Date of Award

Spring 2016

Document Type


Degree Name

Doctor of Philosophy (PhD)


STEM Education & Professional Studies

Committee Director

Linda Bol

Committee Director

Jill Stefaniak

Committee Member

Gary R. Morrison


The relationships between learner-to-learner interactions, achievement, social presence, and satisfaction in online learning have varying degrees of strength according to the research. More evidence is needed to identify clarify relationships among these variables and to identify best practices for designing learner-to-learner interactions to increase achievement, level of social presence, and learner satisfaction. This non-experimental, comparative study investigated the strategies used for learner-to-learner interactions effects on achievement, social presence, and satisfaction. Surveys measuring social presence and interaction quality were administered to instructors and students enrolled in 17 undergraduate asynchronous online courses. The surveys for instructors and students were the same, except for slight modifications to address the appropriate audience. A survey measuring learning satisfaction was only administered to the students. Achievement measures were collected via three performance ratings from the instructors. Designed interactions that have a cooperative intent increased learner’s achievement and level of satisfaction. Designed interactions should include (a) positive interdependence; (b) individual accountability; (c) promotive interactions, and (d) elaborate explanations.

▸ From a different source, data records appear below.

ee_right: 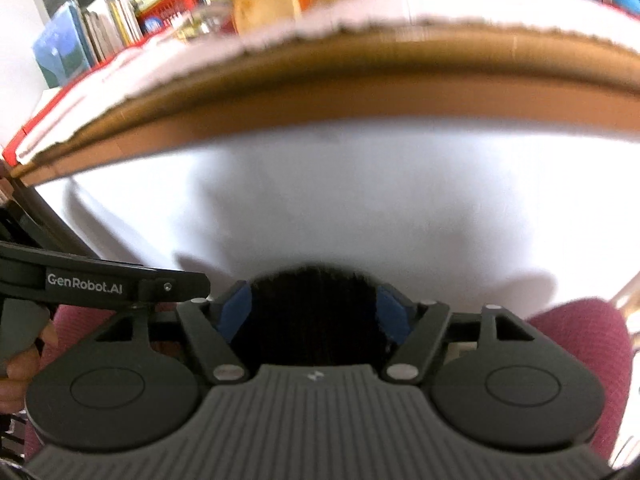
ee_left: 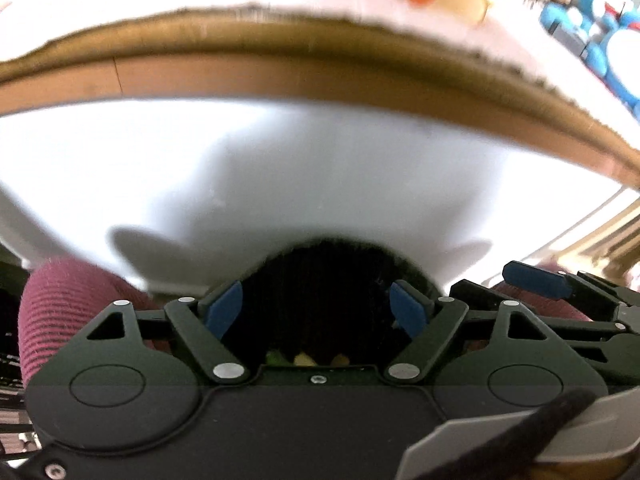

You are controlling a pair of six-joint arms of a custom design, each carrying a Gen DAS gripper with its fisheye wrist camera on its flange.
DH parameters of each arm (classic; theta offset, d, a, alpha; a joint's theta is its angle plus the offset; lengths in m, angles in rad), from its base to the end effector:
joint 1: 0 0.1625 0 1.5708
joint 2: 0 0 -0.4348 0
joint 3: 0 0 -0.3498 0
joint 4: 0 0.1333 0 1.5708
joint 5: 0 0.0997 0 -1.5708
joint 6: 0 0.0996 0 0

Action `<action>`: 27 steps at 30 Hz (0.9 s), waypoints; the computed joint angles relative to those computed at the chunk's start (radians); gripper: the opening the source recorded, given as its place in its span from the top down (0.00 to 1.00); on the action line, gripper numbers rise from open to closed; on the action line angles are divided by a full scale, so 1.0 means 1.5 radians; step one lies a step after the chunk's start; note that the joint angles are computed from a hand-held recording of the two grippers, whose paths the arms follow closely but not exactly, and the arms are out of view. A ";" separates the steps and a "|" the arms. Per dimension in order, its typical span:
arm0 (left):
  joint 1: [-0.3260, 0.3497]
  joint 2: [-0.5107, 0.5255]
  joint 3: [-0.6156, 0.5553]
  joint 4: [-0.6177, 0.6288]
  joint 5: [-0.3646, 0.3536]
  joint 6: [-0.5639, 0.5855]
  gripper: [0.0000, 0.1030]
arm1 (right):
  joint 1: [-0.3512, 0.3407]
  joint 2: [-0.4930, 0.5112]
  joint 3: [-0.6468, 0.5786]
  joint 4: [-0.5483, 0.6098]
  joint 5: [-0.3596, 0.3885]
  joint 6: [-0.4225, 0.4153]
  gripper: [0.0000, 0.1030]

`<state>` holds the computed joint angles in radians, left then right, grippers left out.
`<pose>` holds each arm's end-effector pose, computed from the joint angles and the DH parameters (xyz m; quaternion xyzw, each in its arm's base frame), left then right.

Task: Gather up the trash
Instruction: 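Raise both grippers back toward the remaining snack pile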

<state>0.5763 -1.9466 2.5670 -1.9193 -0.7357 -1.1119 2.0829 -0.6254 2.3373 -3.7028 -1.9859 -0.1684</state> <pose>-0.0574 -0.2844 0.2724 0.0017 0.9073 -0.2878 0.3065 0.2926 -0.3305 0.0282 0.2789 -0.9165 0.2355 0.1637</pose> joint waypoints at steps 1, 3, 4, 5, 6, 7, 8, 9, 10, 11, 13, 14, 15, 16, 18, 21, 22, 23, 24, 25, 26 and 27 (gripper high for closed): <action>-0.015 -0.011 0.000 0.012 0.008 -0.011 0.21 | 0.003 -0.004 0.001 -0.013 0.003 -0.011 0.19; -0.055 -0.031 -0.003 0.059 0.032 -0.042 0.19 | 0.007 -0.009 0.003 -0.036 0.012 -0.033 0.17; -0.072 -0.039 -0.005 0.084 0.042 -0.053 0.19 | 0.011 -0.013 0.004 -0.046 0.016 -0.042 0.17; -0.087 -0.043 -0.008 0.105 0.050 -0.063 0.18 | 0.013 -0.017 0.005 -0.054 0.020 -0.052 0.17; -0.100 -0.046 -0.012 0.123 0.055 -0.071 0.18 | 0.017 -0.022 0.005 -0.059 0.022 -0.059 0.16; -0.114 -0.050 -0.017 0.141 0.059 -0.080 0.18 | 0.019 -0.025 0.005 -0.066 0.025 -0.067 0.16; -0.126 -0.055 -0.021 0.153 0.062 -0.091 0.18 | 0.021 -0.027 0.004 -0.075 0.027 -0.073 0.15; -0.134 -0.065 -0.023 0.159 0.067 -0.094 0.17 | 0.024 -0.030 0.002 -0.080 0.028 -0.079 0.15; -0.154 -0.075 -0.028 0.183 0.071 -0.118 0.17 | 0.026 -0.028 0.000 -0.092 0.029 -0.086 0.15; -0.162 -0.083 -0.031 0.193 0.077 -0.127 0.17 | 0.028 -0.029 -0.002 -0.101 0.029 -0.096 0.15; -0.169 -0.095 -0.041 0.214 0.096 -0.137 0.15 | 0.029 -0.029 -0.008 -0.116 0.031 -0.115 0.14; -0.179 -0.098 -0.048 0.236 0.104 -0.152 0.15 | 0.025 -0.033 -0.009 -0.120 0.039 -0.117 0.14; -0.181 -0.098 -0.050 0.242 0.114 -0.155 0.14 | 0.021 -0.034 -0.009 -0.124 0.049 -0.115 0.14; -0.179 -0.100 -0.051 0.246 0.123 -0.153 0.14 | 0.017 -0.035 -0.011 -0.126 0.057 -0.112 0.14; -0.171 -0.091 -0.057 0.247 0.133 -0.153 0.14 | 0.018 -0.033 -0.018 -0.133 0.053 -0.116 0.14; -0.161 -0.084 -0.062 0.230 0.147 -0.133 0.14 | 0.019 -0.032 -0.022 -0.151 0.049 -0.146 0.14; -0.166 -0.086 -0.066 0.241 0.152 -0.140 0.14 | 0.020 -0.032 -0.026 -0.152 0.049 -0.154 0.14; -0.168 -0.088 -0.069 0.249 0.160 -0.141 0.14 | 0.020 -0.032 -0.029 -0.154 0.050 -0.160 0.14; -0.172 -0.091 -0.071 0.256 0.166 -0.143 0.14 | 0.020 -0.032 -0.033 -0.156 0.052 -0.166 0.14; -0.173 -0.092 -0.071 0.250 0.176 -0.136 0.14 | 0.020 -0.032 -0.037 -0.157 0.054 -0.171 0.14; -0.172 -0.091 -0.072 0.246 0.183 -0.132 0.14 | 0.020 -0.032 -0.042 -0.156 0.055 -0.175 0.14; -0.170 -0.089 -0.074 0.238 0.190 -0.126 0.14 | 0.021 -0.033 -0.047 -0.154 0.056 -0.176 0.14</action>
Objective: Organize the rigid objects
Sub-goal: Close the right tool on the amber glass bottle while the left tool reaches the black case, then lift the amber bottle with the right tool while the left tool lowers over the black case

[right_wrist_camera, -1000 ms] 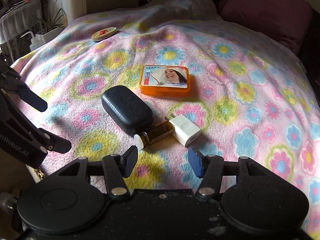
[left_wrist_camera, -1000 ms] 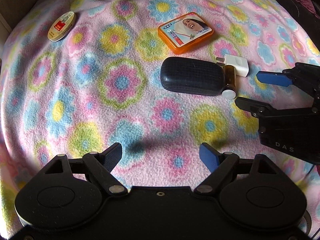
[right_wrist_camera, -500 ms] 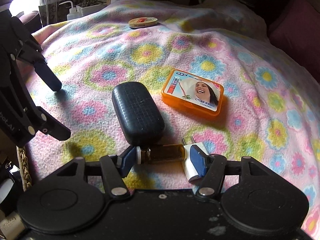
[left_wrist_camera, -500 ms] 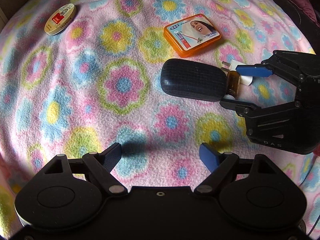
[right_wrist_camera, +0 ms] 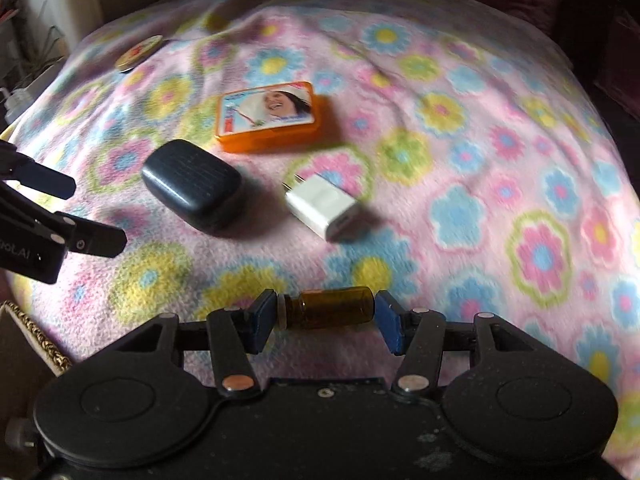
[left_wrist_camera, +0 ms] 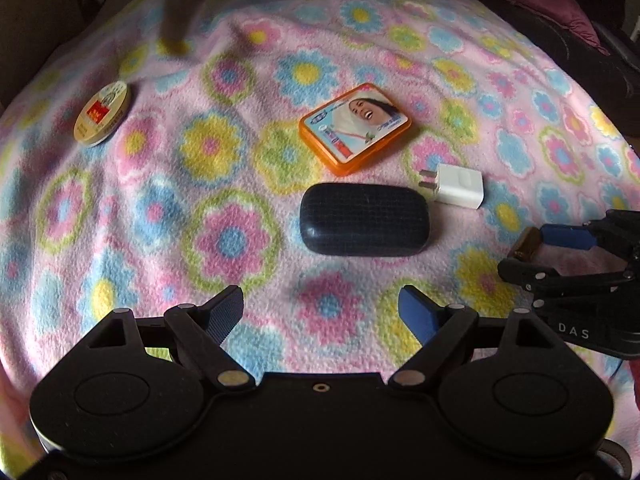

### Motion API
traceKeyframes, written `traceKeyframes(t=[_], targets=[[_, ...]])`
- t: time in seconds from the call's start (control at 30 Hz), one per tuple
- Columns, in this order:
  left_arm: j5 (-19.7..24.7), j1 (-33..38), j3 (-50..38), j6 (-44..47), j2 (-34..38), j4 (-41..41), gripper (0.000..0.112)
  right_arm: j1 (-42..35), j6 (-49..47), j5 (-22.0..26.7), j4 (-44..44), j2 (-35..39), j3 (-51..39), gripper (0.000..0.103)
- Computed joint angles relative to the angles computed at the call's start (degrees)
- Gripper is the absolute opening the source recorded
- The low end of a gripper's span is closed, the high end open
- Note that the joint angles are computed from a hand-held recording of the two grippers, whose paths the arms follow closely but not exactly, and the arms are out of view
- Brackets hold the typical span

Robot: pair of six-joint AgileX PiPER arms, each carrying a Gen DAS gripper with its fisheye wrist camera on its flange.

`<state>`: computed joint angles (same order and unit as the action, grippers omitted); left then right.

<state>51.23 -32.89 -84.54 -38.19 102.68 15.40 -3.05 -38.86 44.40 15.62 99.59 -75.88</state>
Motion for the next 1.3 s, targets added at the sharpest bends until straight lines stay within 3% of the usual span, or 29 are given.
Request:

The effect social presence had on achievement, satisfaction, and interaction quality were mixed. A higher level of instructor social presence increases learner’s achievement, level of learner social presence, and level of learner satisfaction. A higher level of learner social presence increases level of interactive quality and level of learner satisfaction. The findings suggest that higher levels of interaction quality increased levels of instructor social presence, learner social presence, and learner satisfaction. The quality of interaction may be a stronger predictor for level of social presence and learner satisfaction. More research in this area is needed to validate this conclusion. Further research is also recommended to identify and validate the relationships between these variables and best practices in designing interactive experiences in online asynchronous undergraduate courses.